● Exercise instructions: An exact, complete copy of the lines below is the expected answer.

━━━ Recorded information

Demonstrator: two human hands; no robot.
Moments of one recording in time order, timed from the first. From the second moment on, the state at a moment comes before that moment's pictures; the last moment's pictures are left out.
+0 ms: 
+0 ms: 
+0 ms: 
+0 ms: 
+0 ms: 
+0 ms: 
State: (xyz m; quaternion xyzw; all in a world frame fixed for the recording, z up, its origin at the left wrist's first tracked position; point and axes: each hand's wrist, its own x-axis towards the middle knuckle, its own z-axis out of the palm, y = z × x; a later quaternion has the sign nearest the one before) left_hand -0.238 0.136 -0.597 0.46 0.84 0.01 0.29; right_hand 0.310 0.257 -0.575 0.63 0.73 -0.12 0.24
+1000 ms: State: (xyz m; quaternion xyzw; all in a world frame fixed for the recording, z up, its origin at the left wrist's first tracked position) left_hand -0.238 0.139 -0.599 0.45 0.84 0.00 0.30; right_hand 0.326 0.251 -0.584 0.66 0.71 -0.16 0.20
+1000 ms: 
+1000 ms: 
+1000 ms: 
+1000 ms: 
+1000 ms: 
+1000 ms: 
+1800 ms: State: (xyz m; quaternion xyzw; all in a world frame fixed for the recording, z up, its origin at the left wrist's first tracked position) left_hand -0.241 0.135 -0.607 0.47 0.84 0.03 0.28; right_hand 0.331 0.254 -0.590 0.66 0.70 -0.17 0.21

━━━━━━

● Output below:
Demonstrator: two human hands; no robot.
Moments of one recording in time order, timed from the first. From the second moment on, the state at a moment comes before that moment's pictures; the last moment's pictures are left out.
+0 ms: 
+0 ms: 
+0 ms: 
+0 ms: 
+0 ms: 
+0 ms: 
State: (xyz m; quaternion xyzw; all in a world frame fixed for the recording, z up, its origin at the left wrist's first tracked position; point and axes: each hand's wrist, its own x-axis towards the middle knuckle, its own z-axis out of the palm, y = z × x; a later quaternion has the sign nearest the one before) left_hand -0.238 0.136 -0.597 0.46 0.84 0.01 0.29; right_hand 0.310 0.257 -0.575 0.63 0.73 -0.12 0.24
+1000 ms: State: (xyz m; quaternion xyzw; all in a world frame fixed for the recording, z up, its origin at the left wrist's first tracked position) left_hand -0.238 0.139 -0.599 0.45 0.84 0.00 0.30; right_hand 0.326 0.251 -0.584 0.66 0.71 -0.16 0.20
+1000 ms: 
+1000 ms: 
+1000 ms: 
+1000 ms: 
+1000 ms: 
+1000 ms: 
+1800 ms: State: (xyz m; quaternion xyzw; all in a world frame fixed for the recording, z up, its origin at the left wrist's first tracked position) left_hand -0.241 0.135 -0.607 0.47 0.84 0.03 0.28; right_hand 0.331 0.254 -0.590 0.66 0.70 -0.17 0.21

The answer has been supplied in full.